Nachts auf einer Sandbank in Singapur. Mit Blick auf das neu aufgeschüttete leuchtende Festland, fragen sich Wang und Mindy, wo sie überhaupt sind. Denn schlafwandelnd sitzen sie und all die Neubauten schließlich auf importiertem Sand aus Malaysia oder Vietnam.

Mit seinem zweiten Film konstruiert der singapurische Regisseur Leo Siew Hua eine Geschichte von zwei Schlaflosen und vermengt Film Noir, Sozialrealismus und andere Genre zu einem mysteriösen Fiebertraum.

Mit blass-grauen Aufnahmen führt uns Hua auf einen der unzähligen Bauhöfe zur Landgewinnung. Dort bricht sich der schweigsame, unterjochte chinesische Wanderarbeiter Wang den Arm.

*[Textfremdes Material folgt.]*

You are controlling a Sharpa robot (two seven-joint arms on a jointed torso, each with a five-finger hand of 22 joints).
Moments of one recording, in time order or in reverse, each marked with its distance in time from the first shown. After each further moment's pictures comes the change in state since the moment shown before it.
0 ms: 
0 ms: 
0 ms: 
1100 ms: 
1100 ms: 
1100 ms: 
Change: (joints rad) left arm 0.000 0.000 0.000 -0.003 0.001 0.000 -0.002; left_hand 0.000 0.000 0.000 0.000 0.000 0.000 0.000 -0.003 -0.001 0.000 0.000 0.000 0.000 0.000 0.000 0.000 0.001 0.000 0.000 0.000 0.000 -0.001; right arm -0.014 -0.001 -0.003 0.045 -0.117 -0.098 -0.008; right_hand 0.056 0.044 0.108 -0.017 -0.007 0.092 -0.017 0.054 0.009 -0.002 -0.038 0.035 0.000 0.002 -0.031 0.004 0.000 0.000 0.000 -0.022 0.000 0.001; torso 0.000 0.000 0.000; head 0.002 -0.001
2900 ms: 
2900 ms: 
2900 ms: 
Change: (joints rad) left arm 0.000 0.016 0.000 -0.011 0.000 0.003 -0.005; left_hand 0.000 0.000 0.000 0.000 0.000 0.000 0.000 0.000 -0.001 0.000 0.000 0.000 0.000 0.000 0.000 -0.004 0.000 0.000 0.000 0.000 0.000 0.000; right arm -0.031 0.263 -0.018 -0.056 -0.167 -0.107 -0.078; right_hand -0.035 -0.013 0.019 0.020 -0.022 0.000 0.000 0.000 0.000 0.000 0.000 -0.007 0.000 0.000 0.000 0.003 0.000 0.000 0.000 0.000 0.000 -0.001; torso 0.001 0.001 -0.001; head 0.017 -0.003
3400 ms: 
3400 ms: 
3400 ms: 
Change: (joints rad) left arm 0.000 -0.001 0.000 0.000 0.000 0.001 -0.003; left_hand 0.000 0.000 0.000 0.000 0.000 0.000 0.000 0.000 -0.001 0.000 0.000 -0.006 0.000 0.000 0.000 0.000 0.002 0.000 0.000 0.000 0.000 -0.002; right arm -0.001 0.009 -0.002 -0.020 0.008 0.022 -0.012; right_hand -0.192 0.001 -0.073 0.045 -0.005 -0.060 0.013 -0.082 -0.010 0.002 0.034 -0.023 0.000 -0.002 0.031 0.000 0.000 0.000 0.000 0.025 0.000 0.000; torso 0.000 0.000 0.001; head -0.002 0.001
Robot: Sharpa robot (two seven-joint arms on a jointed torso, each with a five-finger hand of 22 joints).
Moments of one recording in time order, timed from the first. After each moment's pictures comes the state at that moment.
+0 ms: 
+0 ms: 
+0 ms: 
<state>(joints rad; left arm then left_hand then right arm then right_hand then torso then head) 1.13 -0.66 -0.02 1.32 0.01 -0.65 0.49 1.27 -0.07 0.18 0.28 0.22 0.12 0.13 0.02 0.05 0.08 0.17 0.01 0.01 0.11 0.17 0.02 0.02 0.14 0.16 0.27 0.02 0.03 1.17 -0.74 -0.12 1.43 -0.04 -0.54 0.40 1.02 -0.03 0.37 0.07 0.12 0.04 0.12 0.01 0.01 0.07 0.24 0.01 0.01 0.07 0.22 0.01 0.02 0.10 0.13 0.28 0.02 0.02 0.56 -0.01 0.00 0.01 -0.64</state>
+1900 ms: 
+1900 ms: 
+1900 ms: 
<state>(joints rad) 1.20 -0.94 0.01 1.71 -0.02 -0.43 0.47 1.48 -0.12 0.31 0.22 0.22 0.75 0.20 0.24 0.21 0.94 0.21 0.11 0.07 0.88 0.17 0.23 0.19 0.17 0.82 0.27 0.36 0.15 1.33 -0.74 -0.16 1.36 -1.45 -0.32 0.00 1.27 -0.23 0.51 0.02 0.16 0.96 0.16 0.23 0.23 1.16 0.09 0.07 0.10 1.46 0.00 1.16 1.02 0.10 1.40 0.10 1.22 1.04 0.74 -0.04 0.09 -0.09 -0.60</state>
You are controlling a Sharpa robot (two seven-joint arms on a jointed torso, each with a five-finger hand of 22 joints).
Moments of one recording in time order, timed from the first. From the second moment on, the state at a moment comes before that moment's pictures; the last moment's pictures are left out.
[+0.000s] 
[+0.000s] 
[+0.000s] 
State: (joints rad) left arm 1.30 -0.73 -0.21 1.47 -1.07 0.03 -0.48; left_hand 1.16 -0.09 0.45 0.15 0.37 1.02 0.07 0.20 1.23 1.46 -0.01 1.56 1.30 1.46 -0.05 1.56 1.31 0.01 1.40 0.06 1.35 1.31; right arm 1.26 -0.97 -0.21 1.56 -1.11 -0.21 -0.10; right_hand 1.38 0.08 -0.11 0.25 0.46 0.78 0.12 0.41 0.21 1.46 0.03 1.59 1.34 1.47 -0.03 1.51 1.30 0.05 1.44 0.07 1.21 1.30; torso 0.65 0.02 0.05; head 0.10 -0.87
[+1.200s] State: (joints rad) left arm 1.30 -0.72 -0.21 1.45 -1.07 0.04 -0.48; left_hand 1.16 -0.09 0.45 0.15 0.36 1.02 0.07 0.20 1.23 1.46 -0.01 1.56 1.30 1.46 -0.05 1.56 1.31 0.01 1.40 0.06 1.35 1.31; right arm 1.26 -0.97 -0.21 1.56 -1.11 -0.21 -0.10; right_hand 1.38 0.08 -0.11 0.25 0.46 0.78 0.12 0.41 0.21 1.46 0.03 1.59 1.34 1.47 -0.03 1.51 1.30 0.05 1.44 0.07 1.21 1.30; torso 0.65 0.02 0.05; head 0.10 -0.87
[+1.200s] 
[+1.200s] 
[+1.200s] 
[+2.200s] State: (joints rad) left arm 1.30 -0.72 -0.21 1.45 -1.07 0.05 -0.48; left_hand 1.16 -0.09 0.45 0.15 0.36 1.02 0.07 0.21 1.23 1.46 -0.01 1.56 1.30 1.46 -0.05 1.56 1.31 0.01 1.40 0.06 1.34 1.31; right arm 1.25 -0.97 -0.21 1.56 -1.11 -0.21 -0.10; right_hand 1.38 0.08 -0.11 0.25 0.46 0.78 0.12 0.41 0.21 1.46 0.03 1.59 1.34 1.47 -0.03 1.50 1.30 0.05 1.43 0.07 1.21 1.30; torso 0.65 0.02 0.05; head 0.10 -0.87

Statt ihn daheim zu lassen, nutzt ihn der rücksichtslose Baustellenleiter als Fahrer für seine Bauarbeiter aus. Dadurch trifft er den aufgeschlossenen indischen Arbeiter Ajit, der ihm das Leben näher bringen möchte. Aufklären möchte den Fall der müde wirkende Ermittler Lok. Die Ermittlungen des ebenso Introvertierten führen ihn die prekäre Arbeiterunterkunft von Wang. Halb verloren, halb ermittelt wandert er auf denselben Wegen umher, wie der vermisste und genauso schlaflose Wang.

Diesen zeiht es in ein nahegelegenes Cybercafe. Emotionslos versucht er sich mit Ego-Shootern abzulenken, während er seine Seele per Chat bei einem User entleert. Gleichzeitig zieht ihn dort sein seltsamen Verhältnis mit der abgestumpften Punkerin Mindy hin. Einer Mangafigur gleichend, verdreht sie als junge dominante Fantasiefigur Männern den Kopf. Sie hat kein Problem damit, die männliche Klientel zurechtzuweisen und scheut sich nicht davor, ihnen Befriedigung abseits der PCs anzubieten.

Der Film, der den Zuschauer erst durch seinen langsamen Rhythmus Zeit gibt, seine abwechselnd monotonen und neondurchfluteten Bildern zu bestaunen, verliert im Laufe jedoch seinen Halt. Spätestens nach einer Szene, die der eines asiatischen Horrorfilmes gleicht, entläuft dem Film nicht nur seinen Realitätsanspruch, sondern auch seine Aussagekraft.

Wie in Treibsand wird seine sozialrealistische Botschaft verschluckt, während er mehr und mehr einem Fiebertraum gleicht. Auch wenn diese uns Aufschluss geben können über das Innere eines Charakters, verliert Huas Werk diesen Beigeschmack nicht mehr. Realität und Fiktion verschwimmen genauso, wie die sowieso schon ähnlichen Charaktere von Lok und Wang. Als Zuschauer ist man ratlos. Ratlos über was wann wo wie warum weshalb.

Auch wenn Leo Siew Huas Vorhaben, all diese Genres zu kombinieren, Respekt verdient hat, bleibt es ein Versuch. Denn obwohl der Film uns durch seine bestechenden Farben und Bilder in seinen Bann zieht, verliert er die Kraft seiner Botschaft und uns durch seine Überambition. Letztlich könnte man wohl zynisch sagen, dass der Film ist, wie das Image von Singapur selbst: eine ästhetisch beeindruckende Konstruktion, die alles will, aber dadurch weniger ist.